**ASSIGNMENT**
Print the listing below again, exactly. Skip the pictures.

**GIVEN INFORMATION**
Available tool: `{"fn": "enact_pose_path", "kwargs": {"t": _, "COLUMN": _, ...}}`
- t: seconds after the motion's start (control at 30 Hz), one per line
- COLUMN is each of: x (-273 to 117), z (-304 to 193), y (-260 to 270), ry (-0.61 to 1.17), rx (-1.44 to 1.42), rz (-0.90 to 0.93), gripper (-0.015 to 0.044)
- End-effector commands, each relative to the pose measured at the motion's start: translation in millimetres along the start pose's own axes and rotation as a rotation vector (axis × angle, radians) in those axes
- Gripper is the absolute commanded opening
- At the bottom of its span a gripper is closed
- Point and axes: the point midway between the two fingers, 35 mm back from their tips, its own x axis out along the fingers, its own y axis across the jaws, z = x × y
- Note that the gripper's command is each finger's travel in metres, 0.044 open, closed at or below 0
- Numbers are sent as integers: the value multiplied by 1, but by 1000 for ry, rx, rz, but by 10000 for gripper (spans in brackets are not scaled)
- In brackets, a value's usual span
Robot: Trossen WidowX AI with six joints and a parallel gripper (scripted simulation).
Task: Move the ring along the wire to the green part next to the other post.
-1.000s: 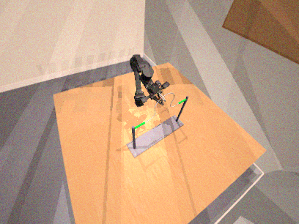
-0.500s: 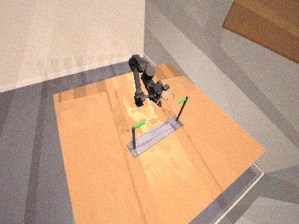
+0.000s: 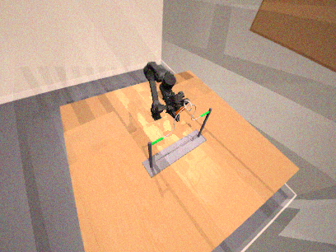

**EXERCISE SOLUTION**
Available tool: `{"fn": "enact_pose_path", "kwargs": {"t": _, "COLUMN": _, ...}}`
- t: seconds after the motion's start (control at 30 Hz), one per line
- COLUMN is each of: x (-273 to 117), z (-304 to 193), y (-260 to 270), ry (-0.61 to 1.17), rx (-1.44 to 1.42), rz (-0.90 to 0.93), gripper (-0.015 to 0.044)
- End-effector commands, each relative to the pose measured at the motion's start: translation in millimetres along the start pose's own axes and rotation as a rotation vector (axis × angle, radians) in those axes
- Gripper is the absolute commanded opening
- At the bottom of its span a gripper is closed
- Point and axes: the point midway between the two fingers, 35 mm back from their tips, its own x axis out along the fingers, its own y axis across the jaws, z = x × y
- Note that the gripper's command is each finger's travel in metres, 0.044 open, closed at or below 0
- Numbers are sent as integers: the value multiplied by 1, but by 1000 for ry, rx, rz, but by 10000 for gripper (spans in brackets are not scaled)
- In brackets, a value's usual span
Robot: Trossen WidowX AI with six joints and a parallel gripper (scripted simulation).
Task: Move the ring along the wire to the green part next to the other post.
-1.000s: 
-0.500s: 
+0.000s: 

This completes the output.